The General Data Protection Regulation (GDPR) is the privacy & data protection law that went into effect on the 25th of May, 2018. The regulation focuses on the use and processing of personal data, or: any information that could be used to identify a natural person. The regulation must be followed in all European countries, but also applies to non-EU companies that (intend to) serve or monitor ‘data subjects’ in the EU. Consequently, GDPR affects most companies.
Personal data is every piece of data that can be used to uniquely identify a natural person or data that is about an already identified person. It’s data that the user has explicitly provided, but also data that you have collected about them from either 3rd parties or based on their behaviour on the site. The aim of the GDPR is to protect EU citizens from privacy and data breaches.
The basic principles of the regulation
- Data minimization: GDPR requires companies to have legitimate reasons for collecting and using consumer data,
- Clear consent process: users should have an actual choice in the matter and not be denied services when they withdraw consent,
- Thanks to the right to be informed, long illegible terms and conditions full of legalese are a thing of the past,
- Secure storing of data: implement all security measures to protect data that you can think of, as well as measures to guarantee that the data has not been inappropriately modified,
- Clear retention process: transparency about how long data is stored,
- Users in charge of their data: users have the option to export (right to data portability) their data in a 'machine readable format', edit their data (right to rectification) or be deleted from a company’s system altogether in a reasonable timeframe (right to be forgotten).

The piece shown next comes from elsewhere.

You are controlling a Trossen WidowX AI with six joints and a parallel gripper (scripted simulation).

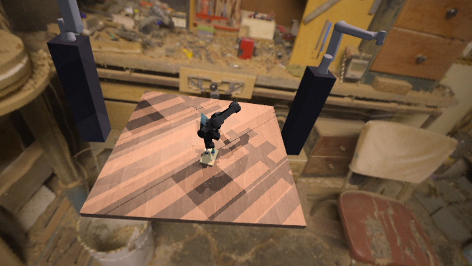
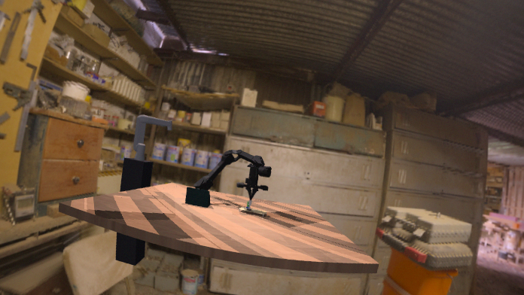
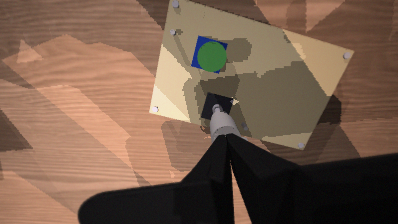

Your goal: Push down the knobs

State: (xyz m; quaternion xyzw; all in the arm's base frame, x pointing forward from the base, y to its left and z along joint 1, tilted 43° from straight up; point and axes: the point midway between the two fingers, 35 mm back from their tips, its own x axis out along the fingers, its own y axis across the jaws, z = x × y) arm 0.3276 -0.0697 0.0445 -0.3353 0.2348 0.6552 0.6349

- ... and you’re not compliant until all the software from 3rd parties you use is compliant. For good measure you should document your dependencies (processing activities) and those of 3rd parties.
- Breach notification must be done within 72 hours of first having become aware of the breach and Data processors are required to notify their customers, “without undue delay”.
- Appointing of a Data Protection Officer to keep internal records up-to-date.
- ‘Privacy by design’, the inclusion of data protection from the onset of the designing of systems, rather than an afterthought.
Under GDPR organizations in breach of GDPR can be fined up to 4% of annual global turnover or €20 Million (whichever is greater).